*TASK PROMPT*
An exact reprint of the listing is required, with no pictures included.

[[ GIVEN INFORMATION, beginning ]]

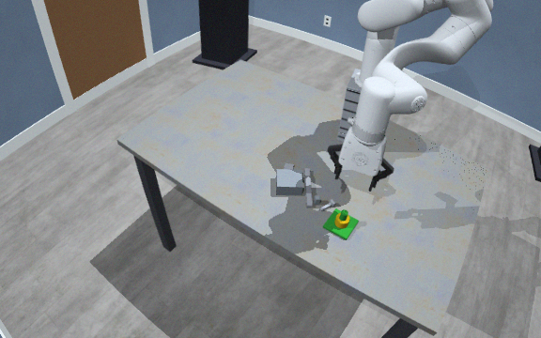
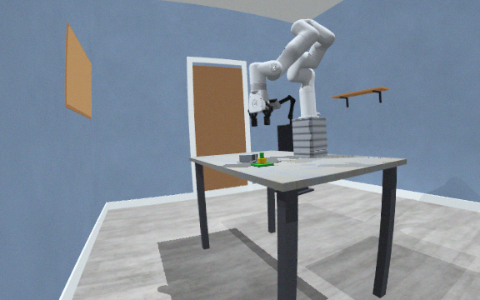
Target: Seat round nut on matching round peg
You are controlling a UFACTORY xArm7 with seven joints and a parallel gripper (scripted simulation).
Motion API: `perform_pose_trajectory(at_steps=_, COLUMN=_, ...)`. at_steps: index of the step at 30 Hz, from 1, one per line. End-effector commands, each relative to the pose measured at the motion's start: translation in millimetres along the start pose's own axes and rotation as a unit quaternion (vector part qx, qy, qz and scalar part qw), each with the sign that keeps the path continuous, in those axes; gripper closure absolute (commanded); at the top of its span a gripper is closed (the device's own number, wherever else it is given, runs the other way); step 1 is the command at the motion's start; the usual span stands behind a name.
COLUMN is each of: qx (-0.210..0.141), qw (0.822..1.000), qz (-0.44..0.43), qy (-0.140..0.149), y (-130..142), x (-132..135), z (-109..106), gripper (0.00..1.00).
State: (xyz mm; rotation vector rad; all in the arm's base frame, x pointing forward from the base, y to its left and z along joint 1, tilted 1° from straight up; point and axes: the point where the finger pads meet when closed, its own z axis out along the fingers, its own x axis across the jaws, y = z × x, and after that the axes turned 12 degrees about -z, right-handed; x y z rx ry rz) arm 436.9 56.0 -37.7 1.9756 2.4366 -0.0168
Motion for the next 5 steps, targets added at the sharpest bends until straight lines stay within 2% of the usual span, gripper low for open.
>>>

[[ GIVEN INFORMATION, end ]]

*ANSWER TO THE PROBLEM*
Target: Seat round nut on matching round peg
You are controlling a UFACTORY xArm7 with seven joints and a parallel gripper (scripted simulation).
Motion API: `perform_pose_trajectory(at_steps=_, COLUMN=_, ...)`. at_steps: index of the step at 30 Hz, from 1, one per line. End-effector commands, each relative to the pose measured at the motion's start: translation in millimetres along the start pose's own axes and rotation as a unit quaternion (vector part qx, qy, qz and scalar part qw), each with the sign that keeps the path continuous, in those axes; gripper closure absolute (commanded); at the top of its span a gripper is closed (the device's own number, wherever else it is given, runs the other way); step 1 is the command at the motion's start; the usual span stands behind a name.
COLUMN is each of: qx (-0.210..0.141), qw (0.822..1.000), qz (-0.44..0.43), qy (-0.140..0.149), y (-130..142), x (-132..135), z (-109..106), gripper (0.00..1.00).
State: (xyz mm; rotation vector rad; all in the arm's base frame, x pointing forward from the base, y to its left and z along joint 1, tilted 1° from straight up; point and axes: the point where the finger pads meet when closed, its own z axis out along the fingers, its own x axis across the jaws, y = z × x, and after that the axes turned 12 degrees about -z, right-handed; x y z rx ry rz) arm 436.9 56.0 -37.7 1.9756 2.4366 -0.0168
Motion for the next 5 steps, targets added at the sharpest bends until straight lines stay within 2% of the usual span, gripper low for open.
>>>

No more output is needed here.